增强正则抽取函数

2019-10-22 11:09:17 +08:00 · 2019-10-22 11:09:17 +08:00 · af830b9cc7
commit af830b9cc7
parent 54602dc3a1
6 changed files with 158 additions and 10 deletions
--- a/spider-flow-core/src/main/java/org/spiderflow/core/executor/function/ExtractFunctionExecutor.java
+++ b/spider-flow-core/src/main/java/org/spiderflow/core/executor/function/ExtractFunctionExecutor.java
@ -31,12 +31,36 @@ public class ExtractFunctionExecutor implements FunctionExecutor{
 		return ExtractUtils.getFirstMatcher(content, pattern, true);
 	}
 	
+	@Comment("根据正则表达式提取内容")
+	@Example("${extract.regx(resp.html,'<title>(.*?)</title>',1)}")
+	public static String regx(String content,String pattern,int groupIndex){
+		return ExtractUtils.getFirstMatcher(content, pattern, groupIndex);
+	}
+	
+	@Comment("根据正则表达式提取内容")
+	@Example("${extract.regx(resp.html,'<a href=\"(.*?)\">(.*?)</a>',[1,2])}")
+	public static List<String> regx(String content,String pattern,List<Integer> groups){
+		return ExtractUtils.getFirstMatcher(content, pattern, groups);
+	}
+	
 	@Comment("根据正则表达式提取内容")
 	@Example("${extract.regxs(resp.html,'<h2>(.*?)</h2>')}")
 	public static List<String> regxs(String content,String pattern){
 		return ExtractUtils.getMatchers(content, pattern, true);
 	}
 	
+	@Comment("根据正则表达式提取内容")
+	@Example("${extract.regxs(resp.html,'<h2>(.*?)</h2>',1)}")

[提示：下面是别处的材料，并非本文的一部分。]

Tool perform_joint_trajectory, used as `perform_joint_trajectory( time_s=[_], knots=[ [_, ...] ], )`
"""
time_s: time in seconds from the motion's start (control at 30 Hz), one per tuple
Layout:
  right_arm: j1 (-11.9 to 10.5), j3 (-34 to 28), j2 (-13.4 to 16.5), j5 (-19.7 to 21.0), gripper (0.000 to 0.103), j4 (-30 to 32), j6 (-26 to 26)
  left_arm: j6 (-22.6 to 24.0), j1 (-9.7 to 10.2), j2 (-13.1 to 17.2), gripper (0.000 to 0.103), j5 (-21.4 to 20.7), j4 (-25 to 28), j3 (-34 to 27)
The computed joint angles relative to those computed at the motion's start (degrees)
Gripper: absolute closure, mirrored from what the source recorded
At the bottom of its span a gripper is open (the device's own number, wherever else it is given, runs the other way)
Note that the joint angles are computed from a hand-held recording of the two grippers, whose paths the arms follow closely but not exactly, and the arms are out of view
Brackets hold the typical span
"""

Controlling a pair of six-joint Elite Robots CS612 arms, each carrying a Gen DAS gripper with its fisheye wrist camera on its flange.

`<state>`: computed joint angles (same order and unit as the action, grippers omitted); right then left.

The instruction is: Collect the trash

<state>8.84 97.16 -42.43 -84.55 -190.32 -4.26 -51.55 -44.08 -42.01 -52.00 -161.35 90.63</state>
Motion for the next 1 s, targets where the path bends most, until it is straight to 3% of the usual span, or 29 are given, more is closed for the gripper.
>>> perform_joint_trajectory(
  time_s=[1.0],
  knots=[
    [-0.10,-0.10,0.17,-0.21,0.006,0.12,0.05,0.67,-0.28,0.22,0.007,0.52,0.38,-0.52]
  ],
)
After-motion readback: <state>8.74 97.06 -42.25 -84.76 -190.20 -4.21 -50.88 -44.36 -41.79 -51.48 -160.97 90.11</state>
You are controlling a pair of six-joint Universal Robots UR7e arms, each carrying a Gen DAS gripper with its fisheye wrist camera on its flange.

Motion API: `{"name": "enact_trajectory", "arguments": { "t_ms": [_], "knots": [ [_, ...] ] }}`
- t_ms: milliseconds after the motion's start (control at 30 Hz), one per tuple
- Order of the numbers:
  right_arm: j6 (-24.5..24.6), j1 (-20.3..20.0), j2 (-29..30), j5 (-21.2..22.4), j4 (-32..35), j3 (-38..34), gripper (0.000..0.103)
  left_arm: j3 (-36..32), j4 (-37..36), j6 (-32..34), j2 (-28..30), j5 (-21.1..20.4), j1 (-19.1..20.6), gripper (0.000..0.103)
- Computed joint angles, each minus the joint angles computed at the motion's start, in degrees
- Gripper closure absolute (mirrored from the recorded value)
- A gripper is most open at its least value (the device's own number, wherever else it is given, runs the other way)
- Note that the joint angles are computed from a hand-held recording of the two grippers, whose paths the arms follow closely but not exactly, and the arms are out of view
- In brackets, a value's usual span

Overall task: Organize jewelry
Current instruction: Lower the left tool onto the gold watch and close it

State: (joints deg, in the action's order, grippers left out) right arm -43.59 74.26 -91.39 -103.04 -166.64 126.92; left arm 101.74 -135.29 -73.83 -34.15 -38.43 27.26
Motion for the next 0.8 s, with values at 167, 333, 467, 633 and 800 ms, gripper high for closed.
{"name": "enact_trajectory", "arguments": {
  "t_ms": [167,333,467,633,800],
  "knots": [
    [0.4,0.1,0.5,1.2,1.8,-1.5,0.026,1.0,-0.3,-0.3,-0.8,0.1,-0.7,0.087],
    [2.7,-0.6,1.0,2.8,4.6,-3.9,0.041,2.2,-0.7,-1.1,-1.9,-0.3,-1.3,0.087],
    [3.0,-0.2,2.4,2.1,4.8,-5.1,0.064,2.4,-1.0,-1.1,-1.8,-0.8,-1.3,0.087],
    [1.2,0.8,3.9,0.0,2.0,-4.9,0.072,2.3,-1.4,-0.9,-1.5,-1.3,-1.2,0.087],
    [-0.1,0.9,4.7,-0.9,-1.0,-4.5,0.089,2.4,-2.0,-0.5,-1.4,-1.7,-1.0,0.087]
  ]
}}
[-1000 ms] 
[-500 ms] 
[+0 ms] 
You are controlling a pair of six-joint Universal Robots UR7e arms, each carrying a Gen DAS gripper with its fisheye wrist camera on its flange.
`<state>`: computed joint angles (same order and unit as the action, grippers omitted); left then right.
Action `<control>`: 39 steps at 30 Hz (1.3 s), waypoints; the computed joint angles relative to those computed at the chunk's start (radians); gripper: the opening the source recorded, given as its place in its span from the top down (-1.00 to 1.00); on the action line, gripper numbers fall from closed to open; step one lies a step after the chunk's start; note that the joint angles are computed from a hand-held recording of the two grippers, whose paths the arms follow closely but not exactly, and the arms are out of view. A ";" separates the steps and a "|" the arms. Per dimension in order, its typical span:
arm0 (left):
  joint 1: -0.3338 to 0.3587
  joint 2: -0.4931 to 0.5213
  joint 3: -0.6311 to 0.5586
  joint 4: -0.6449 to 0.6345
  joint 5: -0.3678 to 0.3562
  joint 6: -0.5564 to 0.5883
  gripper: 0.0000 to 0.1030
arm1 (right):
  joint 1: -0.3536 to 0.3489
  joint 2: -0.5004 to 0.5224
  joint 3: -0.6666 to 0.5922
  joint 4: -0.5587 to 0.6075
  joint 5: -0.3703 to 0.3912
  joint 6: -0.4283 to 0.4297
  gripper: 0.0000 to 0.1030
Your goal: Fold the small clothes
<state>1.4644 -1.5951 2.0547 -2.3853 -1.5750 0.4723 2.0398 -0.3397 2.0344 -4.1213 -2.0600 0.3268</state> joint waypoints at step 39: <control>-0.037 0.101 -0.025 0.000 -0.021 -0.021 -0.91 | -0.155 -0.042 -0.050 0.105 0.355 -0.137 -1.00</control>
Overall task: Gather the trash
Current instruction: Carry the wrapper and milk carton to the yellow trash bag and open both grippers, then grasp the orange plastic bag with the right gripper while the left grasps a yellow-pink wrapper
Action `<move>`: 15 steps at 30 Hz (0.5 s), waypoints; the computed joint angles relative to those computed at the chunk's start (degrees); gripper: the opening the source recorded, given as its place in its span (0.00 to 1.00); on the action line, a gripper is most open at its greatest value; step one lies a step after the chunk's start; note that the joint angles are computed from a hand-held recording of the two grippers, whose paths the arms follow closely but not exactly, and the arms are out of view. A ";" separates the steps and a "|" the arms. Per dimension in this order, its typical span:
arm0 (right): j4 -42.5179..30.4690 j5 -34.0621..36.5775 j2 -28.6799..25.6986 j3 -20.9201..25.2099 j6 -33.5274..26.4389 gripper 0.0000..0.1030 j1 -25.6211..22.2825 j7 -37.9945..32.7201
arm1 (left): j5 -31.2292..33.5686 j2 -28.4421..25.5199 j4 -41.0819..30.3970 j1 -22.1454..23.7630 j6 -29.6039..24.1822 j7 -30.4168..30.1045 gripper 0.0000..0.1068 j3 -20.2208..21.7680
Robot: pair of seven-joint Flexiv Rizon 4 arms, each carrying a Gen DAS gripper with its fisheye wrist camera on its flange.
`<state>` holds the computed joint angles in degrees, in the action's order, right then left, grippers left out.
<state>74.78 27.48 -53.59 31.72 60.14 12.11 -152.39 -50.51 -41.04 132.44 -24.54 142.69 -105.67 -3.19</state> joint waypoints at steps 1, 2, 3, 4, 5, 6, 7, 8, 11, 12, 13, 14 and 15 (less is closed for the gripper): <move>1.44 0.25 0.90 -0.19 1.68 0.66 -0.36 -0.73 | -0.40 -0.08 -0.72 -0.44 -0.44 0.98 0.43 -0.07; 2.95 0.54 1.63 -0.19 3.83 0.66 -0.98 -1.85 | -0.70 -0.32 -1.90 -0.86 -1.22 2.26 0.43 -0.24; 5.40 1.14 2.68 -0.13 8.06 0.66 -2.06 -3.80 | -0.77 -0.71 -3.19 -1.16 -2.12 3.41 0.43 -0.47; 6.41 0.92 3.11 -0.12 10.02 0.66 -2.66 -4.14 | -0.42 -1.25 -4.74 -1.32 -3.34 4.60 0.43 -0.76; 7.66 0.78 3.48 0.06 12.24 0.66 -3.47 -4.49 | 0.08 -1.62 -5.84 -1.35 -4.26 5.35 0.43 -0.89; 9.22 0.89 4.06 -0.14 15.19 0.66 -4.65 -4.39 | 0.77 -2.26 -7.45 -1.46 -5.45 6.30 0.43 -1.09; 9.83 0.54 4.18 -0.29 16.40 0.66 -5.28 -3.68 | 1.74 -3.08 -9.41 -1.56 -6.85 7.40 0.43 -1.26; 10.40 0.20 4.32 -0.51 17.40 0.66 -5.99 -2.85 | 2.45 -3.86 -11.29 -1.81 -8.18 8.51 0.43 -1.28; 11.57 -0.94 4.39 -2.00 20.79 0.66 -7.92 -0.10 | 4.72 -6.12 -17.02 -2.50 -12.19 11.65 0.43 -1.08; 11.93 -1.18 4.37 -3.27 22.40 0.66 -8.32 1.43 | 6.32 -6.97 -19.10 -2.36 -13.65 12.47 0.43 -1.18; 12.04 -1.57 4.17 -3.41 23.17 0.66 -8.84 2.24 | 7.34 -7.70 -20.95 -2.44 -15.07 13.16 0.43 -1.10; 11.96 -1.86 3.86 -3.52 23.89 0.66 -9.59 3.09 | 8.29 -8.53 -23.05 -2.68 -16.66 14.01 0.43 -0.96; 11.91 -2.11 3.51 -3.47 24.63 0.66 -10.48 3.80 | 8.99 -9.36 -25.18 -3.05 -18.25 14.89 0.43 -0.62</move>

+	public static List<String> regxs(String content,String pattern,int groupIndex){
+		return ExtractUtils.getMatchers(content, pattern, groupIndex);
+	}
+	
+	@Comment("根据正则表达式提取内容")
+	@Example("${extract.regxs(resp.html,'<a href=\"(.*?)\">(.*?)</a>',[1,2])}")
+	public static List<List<String>> regxs(String content,String pattern,List<Integer> groups){
+		return ExtractUtils.getMatchers(content, pattern, groups);
+	}
+	
 	@Comment("根据xpath提取内容")
 	@Example("${extract.xpath(resp.element(),'//title/text()')}")
 	public static String xpath(Element element,String xpath){
--- a/spider-flow-core/src/main/java/org/spiderflow/core/executor/function/extension/ElementFunctionExtension.java
+++ b/spider-flow-core/src/main/java/org/spiderflow/core/executor/function/extension/ElementFunctionExtension.java
@ -41,11 +41,35 @@ public class ElementFunctionExtension implements FunctionExtension{
 	}
 	
 	@Comment("根据正则表达式提取内容")
-	@Example("${elementVar.regx('<h2>(.*?)</h2>')}")
+	@Example("${elementVar.regx('<title>(.*?)</title>',1)}")
+	public static String regx(Element element,String regx,int groupIndex){
+		return ExtractUtils.getFirstMatcher(element.html(), regx, groupIndex);
+	}
+	
+	@Comment("根据正则表达式提取内容")
+	@Example("${elementVar.regx('<a href=\"(.*?)\">(.*?)</a>',[1,2])}")
+	public static List<String> regx(Element element,String regx,List<Integer> groups){
+		return ExtractUtils.getFirstMatcher(element.html(), regx, groups);
+	}
+	
+	@Comment("根据正则表达式提取内容")
+	@Example("${elementVar.regxs('<h2>(.*?)</h2>')}")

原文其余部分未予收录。